Task to complete. Once the records have been read, set every one down as it stands.

Data supplied.
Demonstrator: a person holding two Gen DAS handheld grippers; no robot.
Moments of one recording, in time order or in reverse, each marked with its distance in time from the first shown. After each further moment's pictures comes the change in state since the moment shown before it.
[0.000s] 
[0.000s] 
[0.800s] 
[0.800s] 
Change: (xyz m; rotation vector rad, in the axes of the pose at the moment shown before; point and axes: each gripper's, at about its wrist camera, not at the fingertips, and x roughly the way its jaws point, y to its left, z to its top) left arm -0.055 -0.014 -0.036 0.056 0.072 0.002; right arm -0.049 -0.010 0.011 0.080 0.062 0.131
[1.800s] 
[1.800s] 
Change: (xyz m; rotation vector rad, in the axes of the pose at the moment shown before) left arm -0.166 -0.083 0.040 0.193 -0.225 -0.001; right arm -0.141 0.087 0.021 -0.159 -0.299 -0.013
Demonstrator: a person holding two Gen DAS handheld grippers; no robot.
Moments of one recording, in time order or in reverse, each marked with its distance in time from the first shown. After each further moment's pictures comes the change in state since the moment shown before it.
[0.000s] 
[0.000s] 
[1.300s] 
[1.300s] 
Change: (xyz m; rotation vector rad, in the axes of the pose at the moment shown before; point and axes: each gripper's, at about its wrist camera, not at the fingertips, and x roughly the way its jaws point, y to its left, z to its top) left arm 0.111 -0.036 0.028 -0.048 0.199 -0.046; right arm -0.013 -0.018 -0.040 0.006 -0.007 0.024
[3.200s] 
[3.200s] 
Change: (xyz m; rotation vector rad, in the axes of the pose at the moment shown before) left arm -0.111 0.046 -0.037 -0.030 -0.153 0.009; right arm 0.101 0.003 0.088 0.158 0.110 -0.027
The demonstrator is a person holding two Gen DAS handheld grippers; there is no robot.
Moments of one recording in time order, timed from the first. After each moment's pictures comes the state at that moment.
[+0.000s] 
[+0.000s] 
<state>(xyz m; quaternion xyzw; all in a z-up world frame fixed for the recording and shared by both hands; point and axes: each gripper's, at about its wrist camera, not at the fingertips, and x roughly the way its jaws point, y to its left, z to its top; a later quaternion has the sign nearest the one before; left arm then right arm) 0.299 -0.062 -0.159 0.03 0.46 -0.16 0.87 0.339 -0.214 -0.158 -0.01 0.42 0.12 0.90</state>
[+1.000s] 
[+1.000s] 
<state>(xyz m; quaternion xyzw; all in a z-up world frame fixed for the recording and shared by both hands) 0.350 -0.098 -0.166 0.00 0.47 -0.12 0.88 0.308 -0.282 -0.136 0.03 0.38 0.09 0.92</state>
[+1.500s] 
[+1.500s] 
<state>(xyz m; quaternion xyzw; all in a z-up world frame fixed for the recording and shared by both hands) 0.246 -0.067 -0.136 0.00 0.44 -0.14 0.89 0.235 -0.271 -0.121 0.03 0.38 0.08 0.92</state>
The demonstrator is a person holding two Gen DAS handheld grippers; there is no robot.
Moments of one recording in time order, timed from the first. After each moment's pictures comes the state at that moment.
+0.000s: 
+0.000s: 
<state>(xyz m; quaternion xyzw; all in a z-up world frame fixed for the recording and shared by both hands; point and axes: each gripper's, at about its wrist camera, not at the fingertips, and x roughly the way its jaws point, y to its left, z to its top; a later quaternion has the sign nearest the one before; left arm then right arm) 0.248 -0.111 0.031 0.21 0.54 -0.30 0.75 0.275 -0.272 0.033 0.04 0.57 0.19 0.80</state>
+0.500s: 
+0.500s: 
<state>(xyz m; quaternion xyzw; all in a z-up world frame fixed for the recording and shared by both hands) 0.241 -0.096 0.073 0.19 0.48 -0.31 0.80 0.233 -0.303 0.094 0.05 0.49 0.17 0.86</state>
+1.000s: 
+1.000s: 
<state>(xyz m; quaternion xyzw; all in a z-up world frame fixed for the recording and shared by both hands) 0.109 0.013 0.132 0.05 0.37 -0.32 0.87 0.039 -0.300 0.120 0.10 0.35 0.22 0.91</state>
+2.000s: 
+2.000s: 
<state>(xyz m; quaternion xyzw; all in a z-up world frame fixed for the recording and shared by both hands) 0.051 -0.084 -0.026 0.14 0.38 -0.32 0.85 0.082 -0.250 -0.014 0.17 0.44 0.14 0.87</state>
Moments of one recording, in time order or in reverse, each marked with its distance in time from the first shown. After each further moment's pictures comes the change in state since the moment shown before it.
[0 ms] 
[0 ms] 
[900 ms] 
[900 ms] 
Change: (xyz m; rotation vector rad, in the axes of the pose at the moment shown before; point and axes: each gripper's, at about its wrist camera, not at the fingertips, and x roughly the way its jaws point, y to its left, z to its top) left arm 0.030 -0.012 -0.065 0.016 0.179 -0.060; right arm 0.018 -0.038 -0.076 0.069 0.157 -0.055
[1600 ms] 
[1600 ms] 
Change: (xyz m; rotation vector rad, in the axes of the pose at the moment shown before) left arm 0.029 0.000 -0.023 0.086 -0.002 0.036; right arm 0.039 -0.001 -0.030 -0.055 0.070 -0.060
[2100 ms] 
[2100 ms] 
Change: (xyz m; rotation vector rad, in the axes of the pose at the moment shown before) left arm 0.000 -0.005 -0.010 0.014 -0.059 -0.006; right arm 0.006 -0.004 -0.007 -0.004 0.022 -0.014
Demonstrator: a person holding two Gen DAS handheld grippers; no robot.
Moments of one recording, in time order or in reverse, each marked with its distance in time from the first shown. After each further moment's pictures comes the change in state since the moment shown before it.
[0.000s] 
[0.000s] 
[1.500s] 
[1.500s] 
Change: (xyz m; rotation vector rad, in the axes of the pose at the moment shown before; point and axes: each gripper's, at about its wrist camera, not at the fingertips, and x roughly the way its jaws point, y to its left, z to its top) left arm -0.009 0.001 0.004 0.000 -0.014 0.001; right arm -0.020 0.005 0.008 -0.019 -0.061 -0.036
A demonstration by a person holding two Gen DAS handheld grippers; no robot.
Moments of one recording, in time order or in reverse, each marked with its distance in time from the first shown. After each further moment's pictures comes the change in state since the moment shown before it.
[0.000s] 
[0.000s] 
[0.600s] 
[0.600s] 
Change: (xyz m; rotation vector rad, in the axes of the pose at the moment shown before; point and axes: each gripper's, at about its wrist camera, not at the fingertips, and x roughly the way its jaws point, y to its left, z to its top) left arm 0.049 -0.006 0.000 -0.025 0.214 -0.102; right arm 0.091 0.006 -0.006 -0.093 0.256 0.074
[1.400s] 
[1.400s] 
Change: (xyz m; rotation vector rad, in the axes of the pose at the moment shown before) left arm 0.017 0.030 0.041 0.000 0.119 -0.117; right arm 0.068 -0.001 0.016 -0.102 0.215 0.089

Problem solution.
Demonstrator: a person holding two Gen DAS handheld grippers; no robot.
Moments of one recording, in time order or in reverse, each marked with its distance in time from the first shown. After each further moment's pictures comes the change in state since the moment shown before it.
[0.000s] 
[0.000s] 
[0.800s] 
[0.800s] 
Change: (xyz m; rotation vector rad, in the axes of the pose at the moment shown before; point and axes: each gripper's, at about its wrist camera, not at the fingertips, and x roughly the way its jaws point, y to its left, z to its top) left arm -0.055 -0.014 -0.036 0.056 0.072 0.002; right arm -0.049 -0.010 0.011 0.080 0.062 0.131
[1.800s] 
[1.800s] 
Change: (xyz m; rotation vector rad, in the axes of the pose at the moment shown before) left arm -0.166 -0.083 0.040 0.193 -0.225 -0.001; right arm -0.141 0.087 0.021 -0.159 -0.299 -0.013
Demonstrator: a person holding two Gen DAS handheld grippers; no robot.
Moments of one recording, in time order or in reverse, each marked with its distance in time from the first shown. After each further moment's pictures comes the change in state since the moment shown before it.
[0.000s] 
[0.000s] 
[1.300s] 
[1.300s] 
Change: (xyz m; rotation vector rad, in the axes of the pose at the moment shown before; point and axes: each gripper's, at about its wrist camera, not at the fingertips, and x roughly the way its jaws point, y to its left, z to its top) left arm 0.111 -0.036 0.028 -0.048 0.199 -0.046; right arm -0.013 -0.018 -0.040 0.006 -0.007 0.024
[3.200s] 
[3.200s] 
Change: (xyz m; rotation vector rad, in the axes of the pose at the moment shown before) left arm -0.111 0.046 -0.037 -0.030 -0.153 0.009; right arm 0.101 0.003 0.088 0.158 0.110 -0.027
The demonstrator is a person holding two Gen DAS handheld grippers; there is no robot.
Moments of one recording in time order, timed from the first. After each moment's pictures comes the state at that moment.
[+0.000s] 
[+0.000s] 
<state>(xyz m; quaternion xyzw; all in a z-up world frame fixed for the recording and shared by both hands; point and axes: each gripper's, at about its wrist camera, not at the fingertips, and x roughly the way its jaws point, y to its left, z to its top; a later quaternion has the sign nearest the one before; left arm then right arm) 0.299 -0.062 -0.159 0.03 0.46 -0.16 0.87 0.339 -0.214 -0.158 -0.01 0.42 0.12 0.90</state>
[+1.000s] 
[+1.000s] 
<state>(xyz m; quaternion xyzw; all in a z-up world frame fixed for the recording and shared by both hands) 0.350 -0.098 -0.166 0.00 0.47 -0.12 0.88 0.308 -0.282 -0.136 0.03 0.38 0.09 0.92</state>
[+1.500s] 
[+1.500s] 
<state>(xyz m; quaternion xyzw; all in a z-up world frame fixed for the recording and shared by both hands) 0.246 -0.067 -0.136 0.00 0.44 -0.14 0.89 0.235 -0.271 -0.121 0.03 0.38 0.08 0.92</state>
The demonstrator is a person holding two Gen DAS handheld grippers; there is no robot.
Moments of one recording in time order, timed from the first. After each moment's pictures comes the state at that moment.
+0.000s: 
+0.000s: 
<state>(xyz m; quaternion xyzw; all in a z-up world frame fixed for the recording and shared by both hands; point and axes: each gripper's, at about its wrist camera, not at the fingertips, and x roughly the way its jaws point, y to its left, z to its top; a later quaternion has the sign nearest the one before; left arm then right arm) 0.248 -0.111 0.031 0.21 0.54 -0.30 0.75 0.275 -0.272 0.033 0.04 0.57 0.19 0.80</state>
+0.500s: 
+0.500s: 
<state>(xyz m; quaternion xyzw; all in a z-up world frame fixed for the recording and shared by both hands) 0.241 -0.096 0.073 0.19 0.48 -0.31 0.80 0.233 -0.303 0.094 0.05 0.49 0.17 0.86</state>
+1.000s: 
+1.000s: 
<state>(xyz m; quaternion xyzw; all in a z-up world frame fixed for the recording and shared by both hands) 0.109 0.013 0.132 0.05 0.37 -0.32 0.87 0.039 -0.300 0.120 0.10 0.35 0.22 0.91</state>
+2.000s: 
+2.000s: 
<state>(xyz m; quaternion xyzw; all in a z-up world frame fixed for the recording and shared by both hands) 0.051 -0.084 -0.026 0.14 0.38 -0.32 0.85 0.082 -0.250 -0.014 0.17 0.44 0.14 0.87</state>
Moments of one recording, in time order or in reverse, each marked with its distance in time from the first shown. After each further moment's pictures comes the change in state since the moment shown before it.
[0 ms] 
[0 ms] 
[900 ms] 
[900 ms] 
Change: (xyz m; rotation vector rad, in the axes of the pose at the moment shown before; point and axes: each gripper's, at about its wrist camera, not at the fingertips, and x roughly the way its jaws point, y to its left, z to its top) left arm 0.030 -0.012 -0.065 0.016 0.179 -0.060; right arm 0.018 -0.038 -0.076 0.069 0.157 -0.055
[1600 ms] 
[1600 ms] 
Change: (xyz m; rotation vector rad, in the axes of the pose at the moment shown before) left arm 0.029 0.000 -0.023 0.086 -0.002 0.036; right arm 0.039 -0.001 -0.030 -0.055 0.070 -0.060
[2100 ms] 
[2100 ms] 
Change: (xyz m; rotation vector rad, in the axes of the pose at the moment shown before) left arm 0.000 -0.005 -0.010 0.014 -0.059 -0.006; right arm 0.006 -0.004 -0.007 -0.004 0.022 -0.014
Demonstrator: a person holding two Gen DAS handheld grippers; no robot.
Moments of one recording, in time order or in reverse, each marked with its distance in time from the first shown. After each further moment's pictures comes the change in state since the moment shown before it.
[0.000s] 
[0.000s] 
[1.500s] 
[1.500s] 
Change: (xyz m; rotation vector rad, in the axes of the pose at the moment shown before; point and axes: each gripper's, at about its wrist camera, not at the fingertips, and x roughly the way its jaws point, y to its left, z to its top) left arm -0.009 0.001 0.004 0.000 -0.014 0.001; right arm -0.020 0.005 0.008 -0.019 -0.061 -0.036
A demonstration by a person holding two Gen DAS handheld grippers; no robot.
Moments of one recording, in time order or in reverse, each marked with its distance in time from the first shown. After each further moment's pictures comes the change in state since the moment shown before it.
[0.000s] 
[0.000s] 
[0.600s] 
[0.600s] 
Change: (xyz m; rotation vector rad, in the axes of the pose at the moment shown before; point and axes: each gripper's, at about its wrist camera, not at the fingertips, and x roughly the way its jaws point, y to its left, z to its top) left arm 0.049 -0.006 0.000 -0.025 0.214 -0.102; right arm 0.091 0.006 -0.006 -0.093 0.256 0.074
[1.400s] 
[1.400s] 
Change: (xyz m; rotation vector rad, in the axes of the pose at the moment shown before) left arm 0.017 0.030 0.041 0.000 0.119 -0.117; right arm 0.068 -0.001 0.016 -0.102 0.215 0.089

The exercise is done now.